Across the whole listing, copy out every line that includes the string "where".

Start of Block

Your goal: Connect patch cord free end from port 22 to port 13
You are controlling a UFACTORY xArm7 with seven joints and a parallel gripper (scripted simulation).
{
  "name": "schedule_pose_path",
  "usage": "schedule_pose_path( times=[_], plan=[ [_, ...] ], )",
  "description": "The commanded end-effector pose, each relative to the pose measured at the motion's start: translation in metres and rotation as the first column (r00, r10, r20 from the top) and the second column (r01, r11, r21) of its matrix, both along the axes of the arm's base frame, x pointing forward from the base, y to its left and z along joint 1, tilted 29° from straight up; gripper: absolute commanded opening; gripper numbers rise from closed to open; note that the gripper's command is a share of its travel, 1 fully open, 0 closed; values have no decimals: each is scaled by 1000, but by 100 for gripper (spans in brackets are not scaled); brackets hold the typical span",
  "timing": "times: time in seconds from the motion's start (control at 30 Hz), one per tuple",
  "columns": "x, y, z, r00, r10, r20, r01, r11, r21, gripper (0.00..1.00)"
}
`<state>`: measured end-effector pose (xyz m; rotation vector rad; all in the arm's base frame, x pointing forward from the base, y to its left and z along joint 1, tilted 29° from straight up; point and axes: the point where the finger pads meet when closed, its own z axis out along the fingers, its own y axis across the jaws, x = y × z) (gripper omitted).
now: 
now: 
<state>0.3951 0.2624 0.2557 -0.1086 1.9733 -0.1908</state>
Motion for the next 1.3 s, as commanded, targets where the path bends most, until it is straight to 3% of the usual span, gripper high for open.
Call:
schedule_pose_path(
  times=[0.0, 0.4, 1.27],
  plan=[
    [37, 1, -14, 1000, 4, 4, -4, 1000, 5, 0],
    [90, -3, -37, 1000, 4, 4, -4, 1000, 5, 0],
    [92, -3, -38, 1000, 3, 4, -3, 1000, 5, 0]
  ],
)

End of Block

*Solution to the exercise*:
`<state>`: measured end-effector pose (xyz m; rotation vector rad; all in the arm's base frame, x pointing forward from the base, y to its left and z along joint 1, tilted 29° from straight up; point and axes: the point where the finger pads meet when closed, its own z axis out along the fingers, its own y axis across the jaws, x = y × z) (gripper omitted).
Motion for the next 1.3 s, as commanded, targets where the path bends most, until it is straight to 3% of the usual span, gripper high for open.

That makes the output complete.